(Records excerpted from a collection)
--------------------

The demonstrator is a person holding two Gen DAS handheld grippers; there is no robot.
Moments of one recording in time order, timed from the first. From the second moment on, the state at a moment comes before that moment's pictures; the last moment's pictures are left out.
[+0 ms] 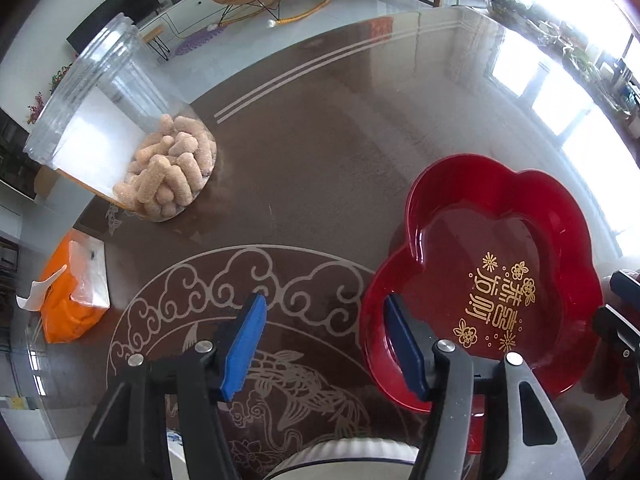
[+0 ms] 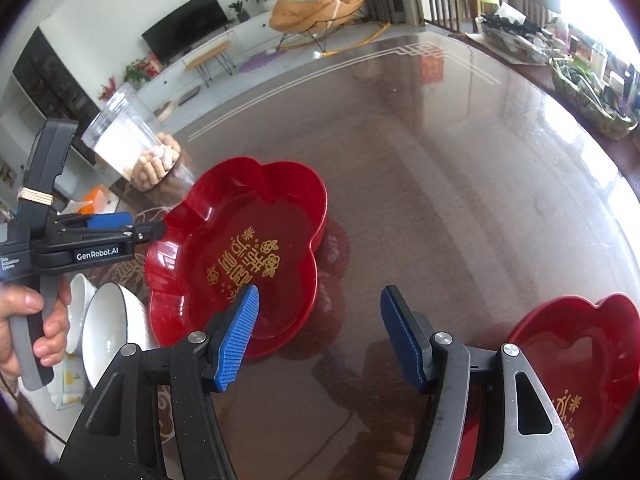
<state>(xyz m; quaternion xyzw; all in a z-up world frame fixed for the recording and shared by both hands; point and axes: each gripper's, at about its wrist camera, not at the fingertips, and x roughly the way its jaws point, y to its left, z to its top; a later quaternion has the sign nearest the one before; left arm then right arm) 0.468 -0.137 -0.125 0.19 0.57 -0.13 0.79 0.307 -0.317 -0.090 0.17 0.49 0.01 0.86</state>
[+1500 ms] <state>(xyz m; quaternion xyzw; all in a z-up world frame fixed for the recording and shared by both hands) 0.262 -0.303 0.006 0.14 0.51 -0.32 0.79 0.160 -0.454 0.026 0.16 0.46 -0.04 0.87</state>
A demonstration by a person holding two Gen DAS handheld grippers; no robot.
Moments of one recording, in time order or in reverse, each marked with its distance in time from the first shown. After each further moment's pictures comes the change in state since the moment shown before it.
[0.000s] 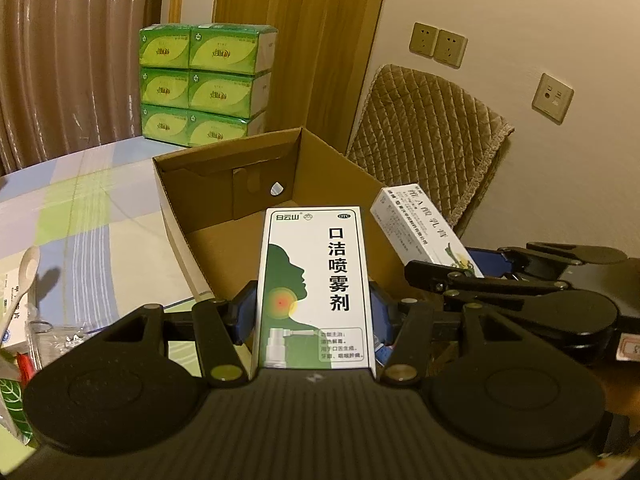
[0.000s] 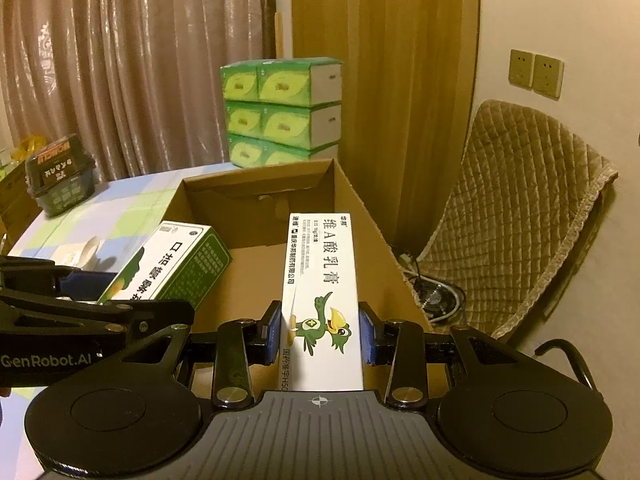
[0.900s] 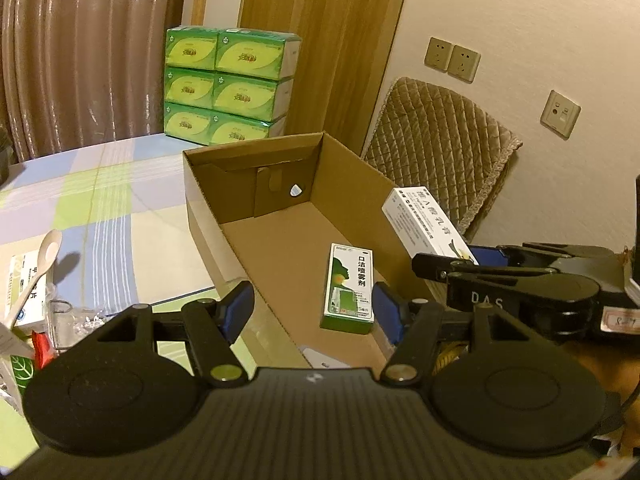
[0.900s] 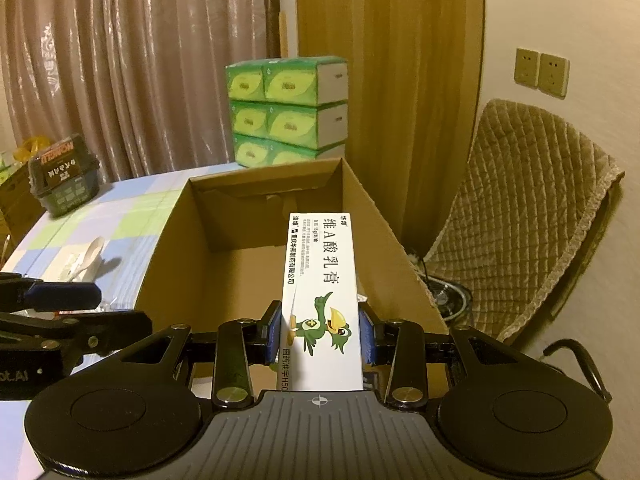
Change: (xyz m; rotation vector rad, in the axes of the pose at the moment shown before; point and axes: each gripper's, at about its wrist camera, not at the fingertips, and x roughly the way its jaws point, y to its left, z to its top) left arm -0.024 0.014 -0.012 -0.053 -0.032 0.026; right arm 0.004 0.009 -0.001 -0.014 -0.025 0.018
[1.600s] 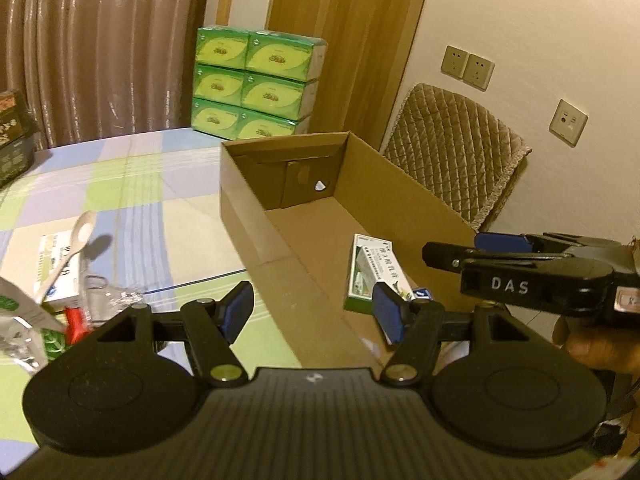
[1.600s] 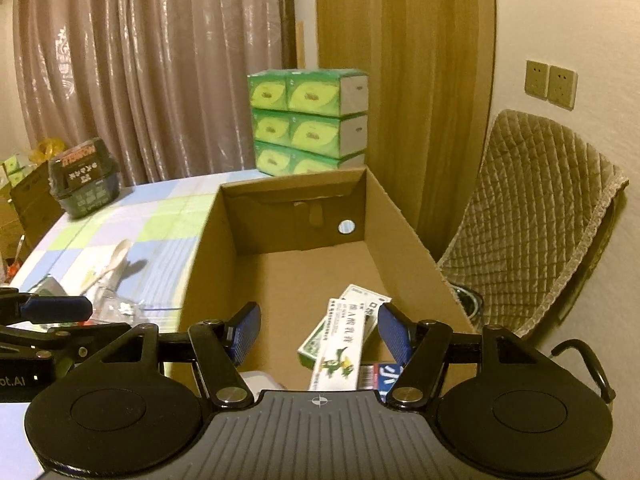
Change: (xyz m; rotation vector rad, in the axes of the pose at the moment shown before) left arm -0.038 0.023 -0.017 -0.038 -0.010 0.039; right arm -0.029 0.029 0.000 -0.002 -0.004 0.036
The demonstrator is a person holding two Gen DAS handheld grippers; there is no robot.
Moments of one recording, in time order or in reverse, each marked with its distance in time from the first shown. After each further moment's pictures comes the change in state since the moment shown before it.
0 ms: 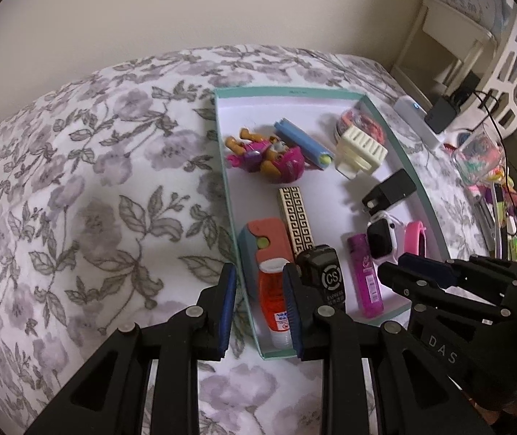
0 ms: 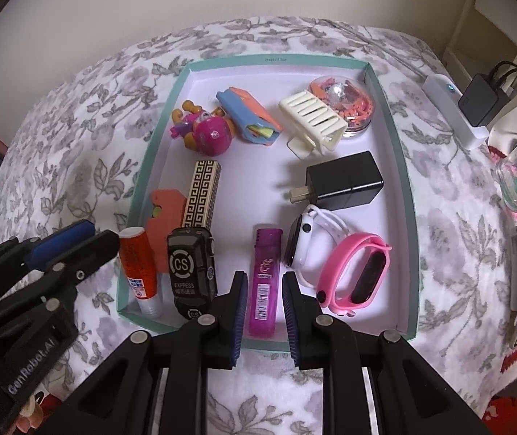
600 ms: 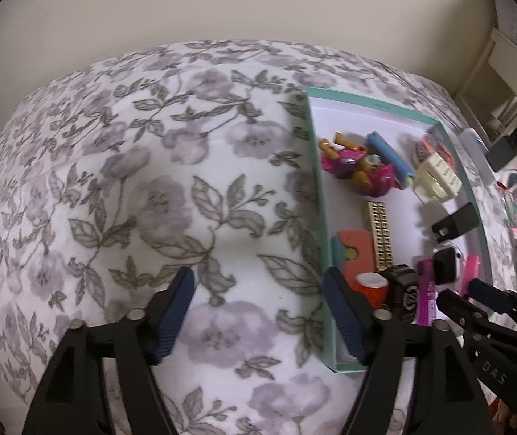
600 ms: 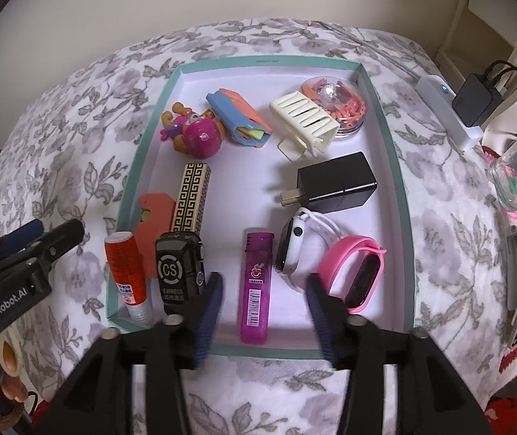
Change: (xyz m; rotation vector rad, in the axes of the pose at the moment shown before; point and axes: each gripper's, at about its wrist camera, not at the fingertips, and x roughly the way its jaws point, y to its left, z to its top) left arm 0.009 0.052 -0.006 -0.172 0.001 0.150; right arm 0.005 -0.002 0.000 0.008 -0.014 -0.031
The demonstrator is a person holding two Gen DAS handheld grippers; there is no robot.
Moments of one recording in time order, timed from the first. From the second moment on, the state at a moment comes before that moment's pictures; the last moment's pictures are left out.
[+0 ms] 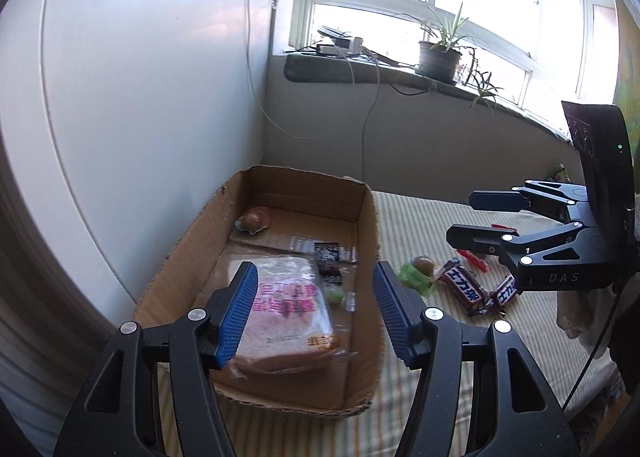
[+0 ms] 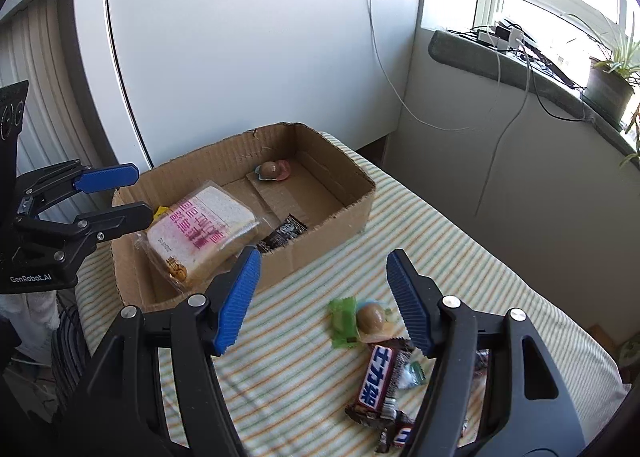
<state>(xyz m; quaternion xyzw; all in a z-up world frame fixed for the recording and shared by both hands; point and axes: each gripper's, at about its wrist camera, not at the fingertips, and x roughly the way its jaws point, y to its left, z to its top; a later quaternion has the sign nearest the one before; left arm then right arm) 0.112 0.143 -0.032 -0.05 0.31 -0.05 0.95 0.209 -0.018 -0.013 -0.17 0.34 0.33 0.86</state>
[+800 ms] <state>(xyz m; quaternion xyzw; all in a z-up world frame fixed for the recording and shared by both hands) 0.150 0.021 -0.072 -0.06 0.39 -0.17 0.90 0.191 -0.143 -0.076 -0.22 0.41 0.29 0.84</state>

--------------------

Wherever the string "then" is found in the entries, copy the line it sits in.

# Solution
<state>(xyz m; quaternion xyzw; all in a z-up world frame fixed for the recording and shared by both hands; point and axes: each gripper's, at about its wrist camera, not at the fingertips, and x roughly the way its jaws point, y to its left, z to its top; a later quaternion has the sign nearest the one before; left arm then right arm) 0.468 -0.137 -0.125 0.19 0.57 -0.13 0.79 0.307 -0.317 -0.090 0.17 0.49 0.01 0.86</state>
<state>(xyz m; quaternion xyzw; all in a z-up world frame fixed for the recording and shared by both hands; point and axes: each gripper's, at about its wrist camera, not at the fingertips, and x roughly the way its jaws point, y to its left, z to its top; a later quaternion has the sign nearest the one before; left arm then right arm) 0.112 0.143 -0.032 -0.05 0.31 -0.05 0.95 0.209 -0.018 -0.013 -0.17 0.34 0.33 0.86</state>

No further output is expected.